Shabbat Emor 5772

It’s time to make room on your bookshelves for a beautiful new book that will enhance your Jewish life!

Conservative Judaism has, in the last dozen years or so, given us a new Siddur Sim Shalom (one for weekdays and one for Shabbat and Yom Tov), a new Humash Etz Hayim, and a new High Holy Day prayer book (Mahzor Lev Shalem). Each has been a great tool for use in modern Jewish life in North America. This week, we welcome the arrival of The Observant Life: The Wisdom of Conservative Judaism for Contemporary Jews. This stunning volume is a practical and lyrical guide to Jewish living in relationship with God, our fellow Jews, and the larger world.

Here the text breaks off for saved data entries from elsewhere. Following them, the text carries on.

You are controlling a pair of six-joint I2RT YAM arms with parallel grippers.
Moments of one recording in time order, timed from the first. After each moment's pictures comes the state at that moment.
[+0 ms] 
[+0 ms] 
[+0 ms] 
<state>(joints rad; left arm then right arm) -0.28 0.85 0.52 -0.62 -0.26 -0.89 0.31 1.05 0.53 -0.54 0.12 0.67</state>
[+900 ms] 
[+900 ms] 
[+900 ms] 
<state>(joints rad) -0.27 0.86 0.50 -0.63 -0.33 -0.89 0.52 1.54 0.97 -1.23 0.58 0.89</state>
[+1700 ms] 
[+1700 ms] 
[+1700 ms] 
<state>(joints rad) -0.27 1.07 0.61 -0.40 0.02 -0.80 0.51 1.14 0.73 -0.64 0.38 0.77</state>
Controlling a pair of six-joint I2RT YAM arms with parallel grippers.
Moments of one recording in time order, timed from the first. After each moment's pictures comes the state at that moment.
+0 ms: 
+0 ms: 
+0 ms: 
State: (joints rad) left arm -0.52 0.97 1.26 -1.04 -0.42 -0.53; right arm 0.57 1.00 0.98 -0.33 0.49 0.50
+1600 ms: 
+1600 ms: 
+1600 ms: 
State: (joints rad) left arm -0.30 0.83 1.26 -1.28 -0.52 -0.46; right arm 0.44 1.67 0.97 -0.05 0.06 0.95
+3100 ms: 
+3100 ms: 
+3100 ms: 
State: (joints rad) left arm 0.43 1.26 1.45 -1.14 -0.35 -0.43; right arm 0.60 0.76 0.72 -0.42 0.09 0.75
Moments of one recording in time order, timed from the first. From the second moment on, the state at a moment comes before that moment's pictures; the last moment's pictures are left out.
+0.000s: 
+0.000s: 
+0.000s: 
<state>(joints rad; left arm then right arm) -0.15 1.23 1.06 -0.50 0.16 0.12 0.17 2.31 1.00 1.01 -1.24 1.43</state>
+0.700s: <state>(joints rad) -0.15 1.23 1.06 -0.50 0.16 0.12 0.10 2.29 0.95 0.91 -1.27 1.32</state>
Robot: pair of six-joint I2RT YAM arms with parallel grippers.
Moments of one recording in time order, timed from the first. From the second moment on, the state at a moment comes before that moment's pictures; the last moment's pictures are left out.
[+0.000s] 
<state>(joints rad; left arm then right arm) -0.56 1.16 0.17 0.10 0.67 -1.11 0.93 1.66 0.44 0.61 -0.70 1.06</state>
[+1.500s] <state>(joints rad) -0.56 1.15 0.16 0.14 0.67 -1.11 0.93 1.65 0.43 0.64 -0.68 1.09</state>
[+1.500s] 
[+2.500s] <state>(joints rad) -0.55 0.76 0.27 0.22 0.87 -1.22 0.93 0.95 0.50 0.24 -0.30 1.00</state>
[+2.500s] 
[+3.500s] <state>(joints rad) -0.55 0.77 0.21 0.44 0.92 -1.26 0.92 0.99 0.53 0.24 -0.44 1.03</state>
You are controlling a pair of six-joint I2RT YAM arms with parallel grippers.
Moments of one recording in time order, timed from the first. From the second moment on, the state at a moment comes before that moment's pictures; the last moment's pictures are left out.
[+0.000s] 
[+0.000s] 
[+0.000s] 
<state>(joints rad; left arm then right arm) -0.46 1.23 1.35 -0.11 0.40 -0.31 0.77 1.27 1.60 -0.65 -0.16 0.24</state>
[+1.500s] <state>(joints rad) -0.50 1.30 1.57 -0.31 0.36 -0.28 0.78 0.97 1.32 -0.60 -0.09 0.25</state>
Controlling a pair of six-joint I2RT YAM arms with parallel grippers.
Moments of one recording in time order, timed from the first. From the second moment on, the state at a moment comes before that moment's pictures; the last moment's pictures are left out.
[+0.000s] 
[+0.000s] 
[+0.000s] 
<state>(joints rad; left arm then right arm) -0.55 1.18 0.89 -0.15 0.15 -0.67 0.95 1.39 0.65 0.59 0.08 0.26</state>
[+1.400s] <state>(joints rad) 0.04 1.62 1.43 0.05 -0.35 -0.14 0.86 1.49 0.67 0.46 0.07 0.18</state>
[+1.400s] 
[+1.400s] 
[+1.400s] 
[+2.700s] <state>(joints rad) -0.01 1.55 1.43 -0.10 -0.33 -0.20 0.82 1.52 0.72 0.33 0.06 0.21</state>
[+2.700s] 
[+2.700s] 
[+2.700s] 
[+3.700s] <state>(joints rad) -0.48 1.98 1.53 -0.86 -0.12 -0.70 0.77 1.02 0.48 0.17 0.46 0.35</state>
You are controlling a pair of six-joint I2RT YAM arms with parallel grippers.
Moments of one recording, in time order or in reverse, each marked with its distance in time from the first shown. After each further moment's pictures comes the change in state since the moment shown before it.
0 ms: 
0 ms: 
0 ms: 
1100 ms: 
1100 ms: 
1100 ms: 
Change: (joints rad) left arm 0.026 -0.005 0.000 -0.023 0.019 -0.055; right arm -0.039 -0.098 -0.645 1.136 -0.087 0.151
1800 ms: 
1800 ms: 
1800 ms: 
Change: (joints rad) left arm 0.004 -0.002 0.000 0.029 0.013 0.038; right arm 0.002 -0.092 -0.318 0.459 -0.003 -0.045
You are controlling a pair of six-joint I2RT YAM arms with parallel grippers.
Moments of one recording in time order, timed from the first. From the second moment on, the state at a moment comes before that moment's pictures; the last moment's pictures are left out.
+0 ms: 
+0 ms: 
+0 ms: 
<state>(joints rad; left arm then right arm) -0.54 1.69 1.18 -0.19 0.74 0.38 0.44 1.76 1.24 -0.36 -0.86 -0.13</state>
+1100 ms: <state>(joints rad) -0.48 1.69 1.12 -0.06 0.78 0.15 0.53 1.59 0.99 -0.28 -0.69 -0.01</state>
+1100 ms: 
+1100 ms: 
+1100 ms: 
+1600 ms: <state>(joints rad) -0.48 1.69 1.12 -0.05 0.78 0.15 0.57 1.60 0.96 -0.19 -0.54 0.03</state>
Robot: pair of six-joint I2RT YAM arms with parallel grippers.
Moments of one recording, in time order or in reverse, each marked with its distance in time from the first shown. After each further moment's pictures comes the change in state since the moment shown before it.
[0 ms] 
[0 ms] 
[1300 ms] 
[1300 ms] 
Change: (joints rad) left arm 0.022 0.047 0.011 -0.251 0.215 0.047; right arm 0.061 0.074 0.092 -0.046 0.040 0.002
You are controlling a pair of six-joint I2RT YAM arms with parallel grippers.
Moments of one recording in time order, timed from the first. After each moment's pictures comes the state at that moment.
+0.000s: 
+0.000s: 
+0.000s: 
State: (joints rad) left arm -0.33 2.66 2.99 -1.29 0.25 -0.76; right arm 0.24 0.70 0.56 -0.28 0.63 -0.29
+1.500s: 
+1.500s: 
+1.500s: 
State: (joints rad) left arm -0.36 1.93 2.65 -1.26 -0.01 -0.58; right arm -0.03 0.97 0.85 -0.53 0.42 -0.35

Thirty-four talented thinkers and writers contributed to the book, gracing us with more than 900 pages of guidance. More than 10% of the volume addresses Holy Days and Holidays, a chapter written by Rabbi Alan Lucas. The length of this section isn’t surprising, given the importance of the Jewish calendar in informing the rhythm of Jewish life. It’s also fitting that I received the book during the week of Parshat Emor, which is dominated by a section about the timing of the Festivals.

Eleh mo’adei Adonai mikraei kodesh asher tikre-u otam bemo’adam–These are the set times of the LORD, the sacred occasions, which you shall celebrate each at its appointed time” (Leviticus 23:4). The rabbis understood the word tikre-u, here translated “celebrate,” to really mean “declare.” On this basis, they took on the role of establishing a working calendar based on the moon, as if to say, “the festivals happen when we say they happen.” This is needed because a 12-month lunar calendar has 354 days, and if left to its own devices, the 11-day gap between lunar and solar calendars would eventually push Pesah out of the spring (when the Torah says it must be celebrated) and into winter. That’s why the rabbis added an extra Hebrew month 7 of 19 years, so as to keep the lunar and solar calendars in some degree of sync.

Granted, the Pesah factor makes it imperative to adjust our calendar to be coordinated with the way the rest of the world measures time. But is this the ideal way of dealing with the discrepancy between our calendar and that of the secular world? In what other ways can we use the Jewish calendar first and foremost to inform the way we tell time and measure our days?